Choose weights for layer l by sampling the uniform distribution over the interval:
\left[- \frac{1}{\sqrt{n_{l-1}}}, + \frac{1}{\sqrt{n_{l-1}}} \right]
n_{l-1} is the width of the preceding layer. Weights may be scaled.
The standard deviation of the resulting (uniform) distribution is \sigma = \frac{1}{\sqrt{3}} \frac{1}{\sqrt{n_{l-1}}} \approx 0.57735 \frac{1}{\sqrt{n_{l-1}}}
In the Keras library, one can use the uniform initializer tf.keras.initializers.RandomUniform
to implement this distribution, setting the minval
and maxval
appropriately.
Alternatively, Keras provides the uniform He Initializer, tf.keras.initializers.HeUniform
, which does exactly what is described here (confusing naming).
The uniform Xavier (or Glorot) initialization
The Glorot/Bengio paper proposes the formula below as “normalized initialization” to maintain activation variances and back-propagated gradients variance for tanh and softsign activation functions.
This is called either Xavier Initialization or Glorot Initialization.
Choose weights for layer l by sampling the uniform distribution over the interval:
\left[- \frac{\sqrt{6}}{\sqrt{n_{l-1}+n_{l}}}, + \frac{\sqrt{6}}{\sqrt{n_{l-1}+n_{l}}} \right]
n_{l-1} is the width of the preceding layer. n_{l} is the width of the current layer. Weights may be scaled.
The standard deviation of the resulting (uniform) distribution is \sigma = \sqrt{2} \frac{1}{\sqrt{n_{l-1}+n_{l}}} \approx 1.41421 \frac{1}{\sqrt{n_{l-1}+n_{l}}}
In the Keras library, this approach is implemented in the uniform Glorot initializer, tf.keras.initializers.GlorotUniform
The normal Xavier (or Glorot) initialization
This initialization is not given in the Glorot/Bengio paper, but it is a straightforward variation. It is the one given in the course as Xavier Initialization in “Improving Deep Neural Networks, Week 1, Weight Initialization for Deep Networks”.
Choose weights for layer l by sampling from the standard normal distribution and then multiplying by:
\sqrt{\frac{1}{n_{l-1}}} or \sqrt{\frac{2}{n_{l-1}+n_{l}}}
which is the same as sampling from the normal distribution with mean zero and the above standard deviation.

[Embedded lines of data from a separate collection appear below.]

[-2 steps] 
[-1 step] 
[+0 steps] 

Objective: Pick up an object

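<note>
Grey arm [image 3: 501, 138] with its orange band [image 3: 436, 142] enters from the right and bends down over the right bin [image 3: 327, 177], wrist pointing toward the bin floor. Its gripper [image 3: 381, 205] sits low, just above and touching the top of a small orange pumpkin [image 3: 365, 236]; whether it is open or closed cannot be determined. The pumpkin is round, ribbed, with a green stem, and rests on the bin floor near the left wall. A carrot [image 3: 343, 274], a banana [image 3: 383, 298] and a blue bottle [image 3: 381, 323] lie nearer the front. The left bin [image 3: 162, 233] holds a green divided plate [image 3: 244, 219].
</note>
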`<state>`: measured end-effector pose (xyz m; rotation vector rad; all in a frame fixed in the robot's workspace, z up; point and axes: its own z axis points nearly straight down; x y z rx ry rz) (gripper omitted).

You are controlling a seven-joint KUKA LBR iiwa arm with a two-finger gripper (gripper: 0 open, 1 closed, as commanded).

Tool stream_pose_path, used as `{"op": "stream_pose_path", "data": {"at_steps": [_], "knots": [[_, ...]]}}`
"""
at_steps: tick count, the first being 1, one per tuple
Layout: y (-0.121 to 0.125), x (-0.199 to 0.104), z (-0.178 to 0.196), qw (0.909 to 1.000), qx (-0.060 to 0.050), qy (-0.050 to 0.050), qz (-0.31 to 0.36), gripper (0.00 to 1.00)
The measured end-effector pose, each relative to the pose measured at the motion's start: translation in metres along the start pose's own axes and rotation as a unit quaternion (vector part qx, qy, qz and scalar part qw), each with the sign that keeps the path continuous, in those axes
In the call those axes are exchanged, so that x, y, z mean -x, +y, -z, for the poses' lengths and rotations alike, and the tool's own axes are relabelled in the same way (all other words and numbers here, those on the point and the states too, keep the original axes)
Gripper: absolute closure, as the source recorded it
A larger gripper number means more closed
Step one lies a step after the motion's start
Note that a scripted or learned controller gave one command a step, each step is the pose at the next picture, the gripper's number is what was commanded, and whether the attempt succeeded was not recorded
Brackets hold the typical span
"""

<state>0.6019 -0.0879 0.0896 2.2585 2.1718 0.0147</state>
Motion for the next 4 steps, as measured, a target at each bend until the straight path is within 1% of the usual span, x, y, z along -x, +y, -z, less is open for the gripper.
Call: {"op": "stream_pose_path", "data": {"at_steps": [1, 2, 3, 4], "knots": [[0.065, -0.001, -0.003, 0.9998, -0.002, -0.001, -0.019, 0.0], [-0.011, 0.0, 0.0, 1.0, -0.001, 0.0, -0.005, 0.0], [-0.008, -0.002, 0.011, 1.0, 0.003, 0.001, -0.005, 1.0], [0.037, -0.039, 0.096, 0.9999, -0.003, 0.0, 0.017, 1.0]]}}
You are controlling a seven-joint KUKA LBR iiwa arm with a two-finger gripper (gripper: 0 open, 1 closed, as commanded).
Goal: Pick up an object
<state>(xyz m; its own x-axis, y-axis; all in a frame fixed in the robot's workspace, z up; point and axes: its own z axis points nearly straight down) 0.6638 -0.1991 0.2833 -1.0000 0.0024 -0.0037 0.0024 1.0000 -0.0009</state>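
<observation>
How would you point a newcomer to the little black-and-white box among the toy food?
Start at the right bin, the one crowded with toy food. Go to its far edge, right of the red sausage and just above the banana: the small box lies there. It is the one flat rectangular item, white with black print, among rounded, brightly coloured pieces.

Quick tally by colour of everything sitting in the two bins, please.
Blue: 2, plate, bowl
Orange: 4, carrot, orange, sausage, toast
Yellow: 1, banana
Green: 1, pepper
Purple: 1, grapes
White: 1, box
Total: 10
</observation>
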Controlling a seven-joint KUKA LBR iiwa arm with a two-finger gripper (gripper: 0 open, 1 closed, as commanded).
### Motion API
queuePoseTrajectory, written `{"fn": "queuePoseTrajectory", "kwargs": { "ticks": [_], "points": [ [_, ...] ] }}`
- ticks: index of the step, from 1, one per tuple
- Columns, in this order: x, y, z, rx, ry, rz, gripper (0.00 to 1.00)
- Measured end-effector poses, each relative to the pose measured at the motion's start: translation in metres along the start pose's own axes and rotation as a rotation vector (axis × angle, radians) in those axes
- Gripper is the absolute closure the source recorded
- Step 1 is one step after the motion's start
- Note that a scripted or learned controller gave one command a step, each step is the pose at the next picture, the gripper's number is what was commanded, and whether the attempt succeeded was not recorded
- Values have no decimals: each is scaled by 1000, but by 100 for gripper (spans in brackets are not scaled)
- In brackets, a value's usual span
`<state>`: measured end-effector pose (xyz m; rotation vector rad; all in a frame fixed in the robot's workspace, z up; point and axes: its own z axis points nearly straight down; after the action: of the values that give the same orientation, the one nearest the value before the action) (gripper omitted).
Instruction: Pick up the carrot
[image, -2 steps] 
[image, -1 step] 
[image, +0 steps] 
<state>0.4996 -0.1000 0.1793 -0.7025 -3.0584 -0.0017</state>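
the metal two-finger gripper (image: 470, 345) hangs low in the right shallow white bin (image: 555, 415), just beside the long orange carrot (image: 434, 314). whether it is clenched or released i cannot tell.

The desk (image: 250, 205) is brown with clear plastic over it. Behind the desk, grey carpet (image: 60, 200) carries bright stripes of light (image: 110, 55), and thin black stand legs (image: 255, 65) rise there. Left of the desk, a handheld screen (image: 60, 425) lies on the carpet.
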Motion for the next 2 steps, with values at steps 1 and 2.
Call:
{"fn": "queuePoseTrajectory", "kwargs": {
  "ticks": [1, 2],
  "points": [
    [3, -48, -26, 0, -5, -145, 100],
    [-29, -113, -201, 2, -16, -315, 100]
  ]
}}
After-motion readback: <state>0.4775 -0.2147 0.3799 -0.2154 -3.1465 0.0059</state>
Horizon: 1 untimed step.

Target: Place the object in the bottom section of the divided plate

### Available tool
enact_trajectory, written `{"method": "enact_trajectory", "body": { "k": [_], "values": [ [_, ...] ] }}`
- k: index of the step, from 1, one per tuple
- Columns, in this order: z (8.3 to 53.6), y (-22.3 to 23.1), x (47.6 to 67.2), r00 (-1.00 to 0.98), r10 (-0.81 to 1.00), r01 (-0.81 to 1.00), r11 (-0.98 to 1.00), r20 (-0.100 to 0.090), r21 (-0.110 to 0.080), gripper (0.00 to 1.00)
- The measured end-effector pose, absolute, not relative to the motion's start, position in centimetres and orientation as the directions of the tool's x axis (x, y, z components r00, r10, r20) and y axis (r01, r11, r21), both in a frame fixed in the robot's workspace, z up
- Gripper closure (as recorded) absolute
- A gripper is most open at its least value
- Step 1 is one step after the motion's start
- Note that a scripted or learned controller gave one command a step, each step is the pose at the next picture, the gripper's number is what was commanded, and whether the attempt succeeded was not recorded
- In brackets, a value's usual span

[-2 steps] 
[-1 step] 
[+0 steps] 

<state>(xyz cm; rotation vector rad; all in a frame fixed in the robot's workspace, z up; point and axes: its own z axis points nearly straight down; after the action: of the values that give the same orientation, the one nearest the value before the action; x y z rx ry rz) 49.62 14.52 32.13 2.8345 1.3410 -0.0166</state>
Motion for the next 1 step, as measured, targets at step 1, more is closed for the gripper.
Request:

n_{l-1} is the width of the preceding layer. n_{l} is the width of the current layer. Weights may be scaled.
In the Keras library:
- the first approach, depending only on fan-in, is implemented in the normal LeCun initializer:
tf.keras.initializers.LecunNormal
- the second approach, depending on the sum of fan-in and fan-out, is implemented in the normal Glorot initializer:
tf.keras.initializers.GlorotNormal
Both actually sample from a truncated Normal Distribution, where “values more than two standard deviations from the mean are discarded and re-drawn.”
He Initialization
He, Zhang, Ren, Sun propose the following in their 2015 paper as “equation 14”. This is used in particular for ReLU activation. Also used in the course exercise.
Choose weights for layer l by sampling the standard normal distribution and then multiply by:
\sqrt{\frac{2}{n_{l-1}}}
i.e. sample a normal distribution with mean zero and the the above standard deviation.
In the Keras library, the above is implemented by tf.keras.initializers.HeNormal
, which again samples from a truncated Normal Distribution.
References
Understanding the difficulty of training deep feedforward neural networks
Xavier Glorot, Yoshua Bengio
2010-01
Appears in: “Proceedings of the 13th International Conference on Artificial Intelligence and Statistics”
This paper introduces “Xavier Initialization” and ReLU Activation Function to handle exploding/vanishing gradients.
Delving Deep into Rectifiers: Surpassing Human-Level Performance on ImageNet Classification
Kaiming He, Xiangyu Zhang, Shaoqing Ren, Jian Sun
2015-06
This paper introduction “He Initialization”